I might be way off but what could Anytide whip up?


----------



## oysterbreath (Jan 13, 2009)

> I might be way off but what could Anytide whip up?


Anytide is the resident long chain polymer expert. I'm looking for Aluminum. Carbon fiber is my distant second option. plastics are not even on the list for this application. Thanks for the attempt though...


----------



## jmrodandgun (Sep 20, 2013)

Having had both aluminum and carbon tiller extensions, I would never own another aluminum extension ever again. The carbon marine extension is at the top of the food chain. Keeping the weight down with carbon fiber also saves all your tiller bushings from getting beat to death as quickly.


----------



## oysterbreath (Jan 13, 2009)

Hmm! ItsnotLupus, that's a good point. It's an obvious point but one I really didn't think much about prior to your comment. So as a person that has owned Aluminum AND carbon fiber I have a question for you. Have you noticed a significant difference in vibration transmission between the two types of tiller extensions?


----------



## jmrodandgun (Sep 20, 2013)

> Hmm! ItsnotLupus, that's a good point. It's an obvious point but one I really didn't think much about prior to your comment. So as a person that has owned Aluminum AND carbon fiber I have a question for you. Have you noticed a significant difference in vibration transmission between the two types of tiller extensions?


Both tillers were on a 25hp 2 stroke yamaha, so I'm probably not qualified to answer that. However, in my experience, with my motor, I noticed no difference in vibration transfer. 

Either way, you're not going to get _more_ vibration from a tiller extension. If anything you're going to lose some as the vibrations travel down the length of the extension. Carbon fiber may even soak up any vibrations given that it's more flexible than aluminum (think about when you were a kid and you fouled a baseball off the grip of the bat.)

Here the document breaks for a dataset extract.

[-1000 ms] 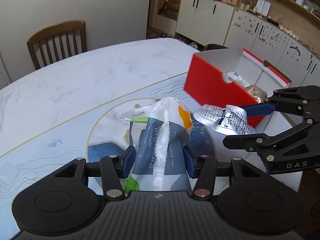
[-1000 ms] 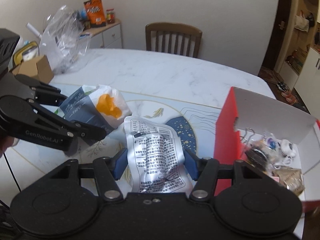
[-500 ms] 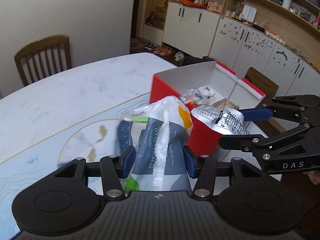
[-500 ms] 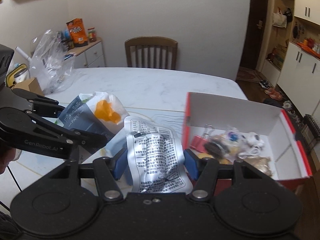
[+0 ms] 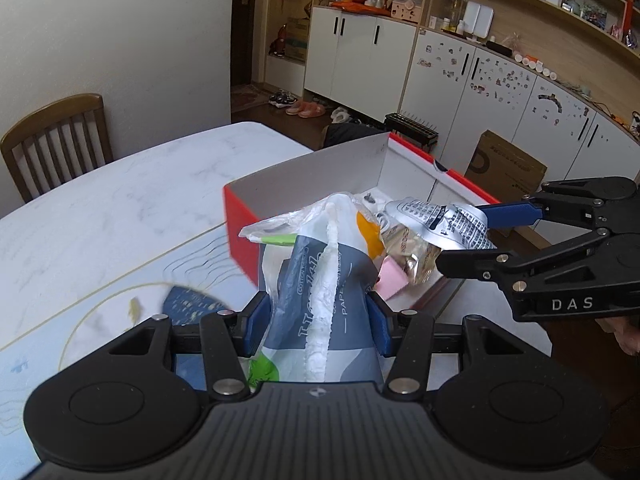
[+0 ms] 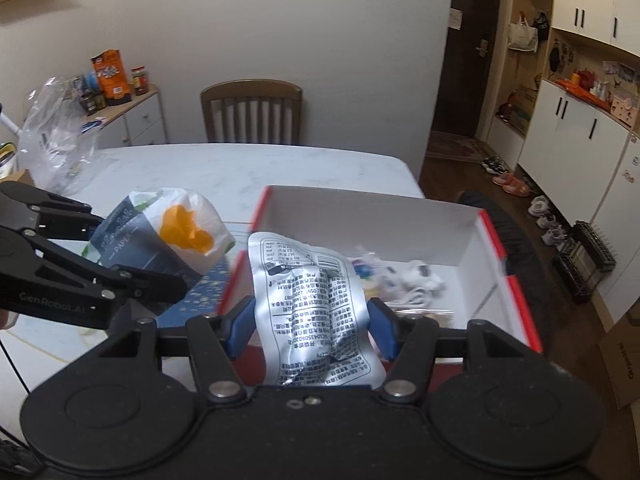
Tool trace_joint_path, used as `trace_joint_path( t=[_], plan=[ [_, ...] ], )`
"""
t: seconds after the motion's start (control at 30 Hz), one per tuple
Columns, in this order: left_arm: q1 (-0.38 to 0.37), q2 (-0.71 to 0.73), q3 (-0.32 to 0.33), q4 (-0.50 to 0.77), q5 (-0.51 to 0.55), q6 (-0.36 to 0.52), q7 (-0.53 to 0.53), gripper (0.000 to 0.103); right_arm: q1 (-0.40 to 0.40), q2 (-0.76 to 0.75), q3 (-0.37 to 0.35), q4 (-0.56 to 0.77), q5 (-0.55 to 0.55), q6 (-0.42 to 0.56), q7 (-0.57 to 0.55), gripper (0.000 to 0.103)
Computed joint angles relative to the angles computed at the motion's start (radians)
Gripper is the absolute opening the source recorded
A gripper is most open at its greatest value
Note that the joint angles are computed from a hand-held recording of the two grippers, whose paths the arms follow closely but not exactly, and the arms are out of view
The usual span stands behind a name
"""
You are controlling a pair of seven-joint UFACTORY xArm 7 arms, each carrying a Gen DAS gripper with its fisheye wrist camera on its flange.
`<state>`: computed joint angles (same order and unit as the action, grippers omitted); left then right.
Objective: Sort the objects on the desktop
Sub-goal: 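Carry the tissue bag and foil packet into the red shoebox with both tools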
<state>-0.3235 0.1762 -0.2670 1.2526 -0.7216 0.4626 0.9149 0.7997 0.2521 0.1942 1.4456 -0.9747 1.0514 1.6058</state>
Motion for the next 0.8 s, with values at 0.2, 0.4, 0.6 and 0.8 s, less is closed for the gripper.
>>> trace_joint_path(
  t=[0.2, 0.4, 0.6, 0.8],
  plan=[
    [-0.074, 0.075, -0.004, 0.073, 0.173, -0.068, -0.182, 0.051, -0.064, -0.081, -0.003, -0.122, -0.003, -0.049, 0.026, 0.059],
    [-0.135, 0.172, 0.003, 0.169, 0.375, -0.099, -0.349, 0.051, -0.144, -0.117, 0.001, -0.197, -0.009, -0.096, 0.029, 0.059],
    [-0.198, 0.284, 0.042, 0.301, 0.569, -0.076, -0.521, 0.051, -0.212, -0.126, -0.009, -0.247, 0.005, -0.180, 0.001, 0.059],
    [-0.241, 0.390, 0.066, 0.440, 0.692, -0.003, -0.613, 0.051, -0.265, -0.117, -0.023, -0.279, 0.049, -0.272, -0.054, 0.059]
  ],
)
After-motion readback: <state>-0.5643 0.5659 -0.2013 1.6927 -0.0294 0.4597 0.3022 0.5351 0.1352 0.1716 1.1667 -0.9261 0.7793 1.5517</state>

With that big lever hanging off the tiller you're also going to experience a little movement. An 1/16th of an inch of play in the tiller is going to be an inch by the the time it reaches the end of the extension. I don't see this talked about very often but I like to pay special care to my tiller when using an extension. Just keep an eye on all your bushings and try and keep everything tight and secure.


----------



## AfterHours2 (Aug 2, 2010)

Bought the strongarm. Didn't like the fit and weight. Bought the carbon marine and it's worlds better. The weight does not seem like an issue at first but it will save you headache down the road with bushing replacement and wear. Both seem to have the normal vibration. Best thing about the carbon is the fit also. With the strongarm, you had to remove your rubber grip and it was not easily removed. The carbon slips over the grip and can be removed in seconds which is a great thing. Keep it out of the weather and it will be the last extension you ever buy. Great product..


----------